■ WORK TO BE COMPLETED:
Print, in exact form, the lines below from the one containing "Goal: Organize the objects" through the one containing "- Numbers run", and omit all others.

Records from a data collection
════════

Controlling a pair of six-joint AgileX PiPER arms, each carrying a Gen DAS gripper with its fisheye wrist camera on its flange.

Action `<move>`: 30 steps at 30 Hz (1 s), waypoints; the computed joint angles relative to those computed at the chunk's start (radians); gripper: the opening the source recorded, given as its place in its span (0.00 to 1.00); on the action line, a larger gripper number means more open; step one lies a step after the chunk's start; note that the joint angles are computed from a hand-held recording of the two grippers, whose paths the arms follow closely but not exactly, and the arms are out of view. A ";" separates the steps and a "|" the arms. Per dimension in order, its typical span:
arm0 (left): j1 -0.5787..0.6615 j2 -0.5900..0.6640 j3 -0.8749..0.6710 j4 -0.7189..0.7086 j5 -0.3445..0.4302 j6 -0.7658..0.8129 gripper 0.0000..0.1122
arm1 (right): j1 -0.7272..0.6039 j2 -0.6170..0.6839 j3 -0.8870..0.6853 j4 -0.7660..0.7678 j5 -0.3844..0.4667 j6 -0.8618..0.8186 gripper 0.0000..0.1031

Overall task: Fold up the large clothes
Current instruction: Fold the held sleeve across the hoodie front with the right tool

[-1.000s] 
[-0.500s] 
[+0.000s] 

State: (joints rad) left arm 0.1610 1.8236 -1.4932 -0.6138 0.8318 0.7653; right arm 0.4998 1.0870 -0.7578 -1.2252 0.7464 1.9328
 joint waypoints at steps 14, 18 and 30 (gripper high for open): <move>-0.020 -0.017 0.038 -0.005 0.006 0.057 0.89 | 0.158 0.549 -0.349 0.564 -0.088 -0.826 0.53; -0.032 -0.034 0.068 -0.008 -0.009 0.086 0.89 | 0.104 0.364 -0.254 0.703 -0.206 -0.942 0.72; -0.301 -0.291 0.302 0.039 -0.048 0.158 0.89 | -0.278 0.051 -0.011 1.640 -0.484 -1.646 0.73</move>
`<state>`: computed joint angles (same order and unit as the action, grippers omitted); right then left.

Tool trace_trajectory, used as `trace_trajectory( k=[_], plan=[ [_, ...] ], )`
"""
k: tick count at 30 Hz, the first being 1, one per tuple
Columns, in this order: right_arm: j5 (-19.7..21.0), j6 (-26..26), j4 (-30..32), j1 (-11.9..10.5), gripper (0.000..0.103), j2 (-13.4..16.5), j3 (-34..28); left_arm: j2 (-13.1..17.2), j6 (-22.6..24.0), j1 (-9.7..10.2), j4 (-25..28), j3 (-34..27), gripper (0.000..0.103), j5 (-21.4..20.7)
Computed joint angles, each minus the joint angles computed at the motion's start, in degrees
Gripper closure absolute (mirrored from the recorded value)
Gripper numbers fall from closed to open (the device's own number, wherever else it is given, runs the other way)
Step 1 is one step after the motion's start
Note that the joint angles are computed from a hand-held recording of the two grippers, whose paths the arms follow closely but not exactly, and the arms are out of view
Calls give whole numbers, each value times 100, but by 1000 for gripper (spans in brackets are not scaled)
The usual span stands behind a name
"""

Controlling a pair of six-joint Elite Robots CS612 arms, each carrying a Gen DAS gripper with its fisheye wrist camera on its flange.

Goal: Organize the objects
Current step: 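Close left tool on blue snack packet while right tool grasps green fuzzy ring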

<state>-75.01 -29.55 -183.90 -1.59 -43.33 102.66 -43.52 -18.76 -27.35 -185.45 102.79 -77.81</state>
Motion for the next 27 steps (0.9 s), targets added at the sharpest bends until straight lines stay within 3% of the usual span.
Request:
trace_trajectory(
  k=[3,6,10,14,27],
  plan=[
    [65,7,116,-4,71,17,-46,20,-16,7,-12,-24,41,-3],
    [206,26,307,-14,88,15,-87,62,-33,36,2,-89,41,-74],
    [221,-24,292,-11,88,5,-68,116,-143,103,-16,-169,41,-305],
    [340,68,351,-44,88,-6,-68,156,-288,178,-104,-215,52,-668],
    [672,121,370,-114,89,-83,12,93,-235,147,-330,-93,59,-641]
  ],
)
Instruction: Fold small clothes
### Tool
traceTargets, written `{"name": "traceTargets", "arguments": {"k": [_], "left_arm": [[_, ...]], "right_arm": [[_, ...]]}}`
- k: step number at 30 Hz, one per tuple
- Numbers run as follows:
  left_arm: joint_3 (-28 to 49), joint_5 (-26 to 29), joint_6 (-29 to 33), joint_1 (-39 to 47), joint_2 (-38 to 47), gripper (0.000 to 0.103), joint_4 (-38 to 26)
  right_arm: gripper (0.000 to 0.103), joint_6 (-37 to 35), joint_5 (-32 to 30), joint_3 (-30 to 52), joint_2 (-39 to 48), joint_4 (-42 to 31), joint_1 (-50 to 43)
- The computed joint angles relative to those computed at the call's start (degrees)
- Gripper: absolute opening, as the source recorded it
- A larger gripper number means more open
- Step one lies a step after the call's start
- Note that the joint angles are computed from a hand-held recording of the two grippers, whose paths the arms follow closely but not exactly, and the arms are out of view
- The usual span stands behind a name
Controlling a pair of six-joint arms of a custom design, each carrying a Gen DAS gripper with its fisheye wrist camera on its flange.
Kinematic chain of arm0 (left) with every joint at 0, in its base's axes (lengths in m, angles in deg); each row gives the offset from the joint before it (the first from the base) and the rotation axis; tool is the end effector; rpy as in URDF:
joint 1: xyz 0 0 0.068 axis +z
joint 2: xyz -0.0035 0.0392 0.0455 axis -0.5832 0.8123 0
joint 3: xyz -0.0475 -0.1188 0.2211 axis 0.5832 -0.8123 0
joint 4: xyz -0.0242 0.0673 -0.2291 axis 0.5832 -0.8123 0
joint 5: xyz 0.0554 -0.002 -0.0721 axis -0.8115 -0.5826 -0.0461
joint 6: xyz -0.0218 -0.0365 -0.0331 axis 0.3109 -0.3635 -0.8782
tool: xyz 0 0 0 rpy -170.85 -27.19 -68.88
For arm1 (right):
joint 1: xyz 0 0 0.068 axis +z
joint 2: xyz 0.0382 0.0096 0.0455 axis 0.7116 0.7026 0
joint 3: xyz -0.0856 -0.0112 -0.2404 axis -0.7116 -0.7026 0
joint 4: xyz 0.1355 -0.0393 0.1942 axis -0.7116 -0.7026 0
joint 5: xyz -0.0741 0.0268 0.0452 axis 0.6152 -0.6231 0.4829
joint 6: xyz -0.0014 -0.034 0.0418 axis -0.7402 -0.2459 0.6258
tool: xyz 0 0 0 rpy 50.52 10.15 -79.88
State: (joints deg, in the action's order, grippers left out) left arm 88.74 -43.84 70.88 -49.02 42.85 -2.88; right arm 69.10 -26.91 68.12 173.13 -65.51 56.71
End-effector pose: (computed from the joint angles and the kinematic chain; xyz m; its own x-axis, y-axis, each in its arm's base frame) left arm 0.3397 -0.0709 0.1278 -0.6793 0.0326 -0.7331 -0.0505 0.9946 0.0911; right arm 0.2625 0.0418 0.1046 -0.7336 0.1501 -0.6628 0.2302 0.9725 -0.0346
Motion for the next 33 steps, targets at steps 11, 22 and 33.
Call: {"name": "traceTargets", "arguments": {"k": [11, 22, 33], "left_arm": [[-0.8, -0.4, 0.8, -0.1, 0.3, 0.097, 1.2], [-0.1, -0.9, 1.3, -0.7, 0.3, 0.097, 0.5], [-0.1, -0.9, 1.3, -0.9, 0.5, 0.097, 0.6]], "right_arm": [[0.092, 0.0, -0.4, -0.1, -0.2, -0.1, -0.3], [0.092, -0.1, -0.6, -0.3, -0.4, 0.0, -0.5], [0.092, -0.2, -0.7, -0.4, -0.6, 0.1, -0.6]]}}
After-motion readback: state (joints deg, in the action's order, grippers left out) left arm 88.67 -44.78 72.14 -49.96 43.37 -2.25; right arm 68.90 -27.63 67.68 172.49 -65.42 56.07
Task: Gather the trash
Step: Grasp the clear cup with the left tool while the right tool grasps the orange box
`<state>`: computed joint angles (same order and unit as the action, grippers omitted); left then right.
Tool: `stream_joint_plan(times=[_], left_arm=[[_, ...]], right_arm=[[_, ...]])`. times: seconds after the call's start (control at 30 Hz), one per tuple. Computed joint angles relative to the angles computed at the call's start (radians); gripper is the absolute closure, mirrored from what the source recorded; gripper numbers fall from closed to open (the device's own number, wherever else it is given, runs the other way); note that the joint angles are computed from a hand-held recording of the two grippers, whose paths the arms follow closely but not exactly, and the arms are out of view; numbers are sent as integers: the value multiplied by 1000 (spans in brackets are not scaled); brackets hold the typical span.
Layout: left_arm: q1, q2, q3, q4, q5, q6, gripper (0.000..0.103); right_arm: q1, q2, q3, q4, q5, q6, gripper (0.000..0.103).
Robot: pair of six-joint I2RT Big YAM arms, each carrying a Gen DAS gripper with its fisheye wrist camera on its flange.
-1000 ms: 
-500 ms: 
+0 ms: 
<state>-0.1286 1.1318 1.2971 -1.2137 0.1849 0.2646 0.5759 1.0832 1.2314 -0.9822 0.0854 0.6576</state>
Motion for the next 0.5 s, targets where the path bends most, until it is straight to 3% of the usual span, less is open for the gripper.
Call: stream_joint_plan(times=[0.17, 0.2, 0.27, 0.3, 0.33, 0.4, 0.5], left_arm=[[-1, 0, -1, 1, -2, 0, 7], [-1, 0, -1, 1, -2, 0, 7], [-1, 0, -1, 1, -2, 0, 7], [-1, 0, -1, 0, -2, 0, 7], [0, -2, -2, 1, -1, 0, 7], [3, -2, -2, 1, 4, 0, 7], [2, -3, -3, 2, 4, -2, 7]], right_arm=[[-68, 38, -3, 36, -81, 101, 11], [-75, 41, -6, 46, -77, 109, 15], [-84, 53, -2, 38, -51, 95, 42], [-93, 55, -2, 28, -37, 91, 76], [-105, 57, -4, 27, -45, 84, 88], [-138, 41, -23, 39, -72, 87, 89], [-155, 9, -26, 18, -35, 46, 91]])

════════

■ RESULT:
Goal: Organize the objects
Current step: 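Close left tool on blue snack packet while right tool grasps green fuzzy ring
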
<state>-75.01 -29.55 -183.90 -1.59 -43.33 102.66 -43.52 -18.76 -27.35 -185.45 102.79 -77.81</state>
Motion for the next 27 steps (0.9 s), targets added at the sharpest bends until straight lines stay within 3% of the usual span.
Request:
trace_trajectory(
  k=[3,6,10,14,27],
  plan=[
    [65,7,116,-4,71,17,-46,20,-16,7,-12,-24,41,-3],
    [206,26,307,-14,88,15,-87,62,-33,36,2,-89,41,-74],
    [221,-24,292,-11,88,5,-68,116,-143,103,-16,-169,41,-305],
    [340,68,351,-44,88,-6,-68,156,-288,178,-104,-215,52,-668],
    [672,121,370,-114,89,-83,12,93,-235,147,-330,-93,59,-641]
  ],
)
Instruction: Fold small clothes
### Tool
traceTargets, written `{"name": "traceTargets", "arguments": {"k": [_], "left_arm": [[_, ...]], "right_arm": [[_, ...]]}}`
- k: step number at 30 Hz, one per tuple
- Numbers run as follows:

No further response is needed.